• **What you will do**
Each line from the opening of the records that follow to the line with "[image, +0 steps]" needs to be written out exactly. Add nothing.

====== Excerpted data

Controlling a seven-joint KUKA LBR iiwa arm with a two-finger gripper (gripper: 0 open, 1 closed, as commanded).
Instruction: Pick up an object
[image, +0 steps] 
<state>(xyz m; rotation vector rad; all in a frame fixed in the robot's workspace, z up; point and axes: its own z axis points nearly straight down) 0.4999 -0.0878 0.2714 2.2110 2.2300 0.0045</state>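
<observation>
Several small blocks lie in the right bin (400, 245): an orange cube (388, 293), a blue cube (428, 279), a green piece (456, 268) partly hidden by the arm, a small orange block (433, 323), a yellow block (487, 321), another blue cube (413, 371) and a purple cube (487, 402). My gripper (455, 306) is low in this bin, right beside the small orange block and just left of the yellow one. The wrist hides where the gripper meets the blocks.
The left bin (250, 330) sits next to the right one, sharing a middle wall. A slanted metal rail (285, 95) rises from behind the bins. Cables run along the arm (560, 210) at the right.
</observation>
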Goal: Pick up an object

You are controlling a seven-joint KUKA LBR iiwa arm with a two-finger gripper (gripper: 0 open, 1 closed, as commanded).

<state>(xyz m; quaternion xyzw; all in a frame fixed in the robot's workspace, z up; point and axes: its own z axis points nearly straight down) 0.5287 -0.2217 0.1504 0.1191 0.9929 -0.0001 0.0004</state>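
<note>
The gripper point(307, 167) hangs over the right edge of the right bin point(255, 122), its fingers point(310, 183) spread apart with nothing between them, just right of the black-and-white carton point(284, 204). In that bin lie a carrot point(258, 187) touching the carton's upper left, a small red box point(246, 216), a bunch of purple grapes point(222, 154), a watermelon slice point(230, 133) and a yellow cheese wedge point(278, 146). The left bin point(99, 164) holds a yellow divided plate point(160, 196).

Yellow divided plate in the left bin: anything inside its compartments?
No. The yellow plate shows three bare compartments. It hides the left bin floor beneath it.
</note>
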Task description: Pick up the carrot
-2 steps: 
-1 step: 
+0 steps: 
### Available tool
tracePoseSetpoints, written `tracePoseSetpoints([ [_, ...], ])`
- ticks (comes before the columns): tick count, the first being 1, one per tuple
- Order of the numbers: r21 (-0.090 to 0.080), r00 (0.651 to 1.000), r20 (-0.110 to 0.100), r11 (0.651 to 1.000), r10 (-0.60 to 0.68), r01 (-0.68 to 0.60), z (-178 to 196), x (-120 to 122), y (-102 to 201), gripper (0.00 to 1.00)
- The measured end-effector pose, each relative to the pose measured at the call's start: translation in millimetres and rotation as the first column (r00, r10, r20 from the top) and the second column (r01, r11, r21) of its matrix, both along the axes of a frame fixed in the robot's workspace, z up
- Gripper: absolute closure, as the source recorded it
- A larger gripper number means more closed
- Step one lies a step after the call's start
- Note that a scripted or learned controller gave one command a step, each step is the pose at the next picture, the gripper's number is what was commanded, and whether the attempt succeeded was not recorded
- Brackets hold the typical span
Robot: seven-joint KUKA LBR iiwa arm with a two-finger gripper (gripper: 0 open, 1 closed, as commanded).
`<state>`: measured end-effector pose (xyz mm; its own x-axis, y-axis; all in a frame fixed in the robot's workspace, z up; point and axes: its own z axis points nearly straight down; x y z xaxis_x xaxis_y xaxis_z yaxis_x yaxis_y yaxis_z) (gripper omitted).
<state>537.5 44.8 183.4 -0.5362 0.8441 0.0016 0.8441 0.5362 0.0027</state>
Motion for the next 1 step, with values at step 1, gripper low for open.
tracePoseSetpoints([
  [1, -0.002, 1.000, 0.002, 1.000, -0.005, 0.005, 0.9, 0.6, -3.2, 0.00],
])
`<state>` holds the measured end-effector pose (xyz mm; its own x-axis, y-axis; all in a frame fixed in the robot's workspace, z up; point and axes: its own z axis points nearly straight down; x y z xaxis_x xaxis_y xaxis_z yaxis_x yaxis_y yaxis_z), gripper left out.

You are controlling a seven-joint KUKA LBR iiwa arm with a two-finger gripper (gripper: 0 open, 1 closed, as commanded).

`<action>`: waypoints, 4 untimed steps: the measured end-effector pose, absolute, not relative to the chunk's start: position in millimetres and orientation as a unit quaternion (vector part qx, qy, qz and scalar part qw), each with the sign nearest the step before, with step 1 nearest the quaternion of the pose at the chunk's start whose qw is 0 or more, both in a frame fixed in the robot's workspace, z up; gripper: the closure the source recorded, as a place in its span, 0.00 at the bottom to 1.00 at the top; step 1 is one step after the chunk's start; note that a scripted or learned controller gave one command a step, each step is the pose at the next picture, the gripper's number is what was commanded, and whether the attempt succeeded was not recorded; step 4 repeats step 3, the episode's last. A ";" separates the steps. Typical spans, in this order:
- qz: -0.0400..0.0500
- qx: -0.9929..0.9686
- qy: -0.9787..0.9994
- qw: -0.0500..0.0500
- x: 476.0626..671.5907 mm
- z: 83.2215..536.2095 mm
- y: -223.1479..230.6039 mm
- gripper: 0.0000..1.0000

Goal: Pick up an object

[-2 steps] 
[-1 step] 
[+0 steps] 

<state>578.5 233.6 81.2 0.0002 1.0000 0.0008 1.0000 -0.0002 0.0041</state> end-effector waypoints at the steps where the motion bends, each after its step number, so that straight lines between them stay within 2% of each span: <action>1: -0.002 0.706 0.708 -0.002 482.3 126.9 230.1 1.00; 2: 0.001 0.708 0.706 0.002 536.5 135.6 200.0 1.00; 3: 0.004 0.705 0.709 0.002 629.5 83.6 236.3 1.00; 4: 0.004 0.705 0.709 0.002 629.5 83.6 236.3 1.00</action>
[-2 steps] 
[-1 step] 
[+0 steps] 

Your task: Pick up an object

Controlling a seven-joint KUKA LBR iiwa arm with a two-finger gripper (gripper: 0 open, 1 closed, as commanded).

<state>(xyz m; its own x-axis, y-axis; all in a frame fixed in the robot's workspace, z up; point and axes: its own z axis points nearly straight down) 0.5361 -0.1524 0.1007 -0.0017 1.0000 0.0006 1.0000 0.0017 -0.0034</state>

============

• **Task result**
Controlling a seven-joint KUKA LBR iiwa arm with a two-finger gripper (gripper: 0 open, 1 closed, as commanded).
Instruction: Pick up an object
[image, +0 steps] 

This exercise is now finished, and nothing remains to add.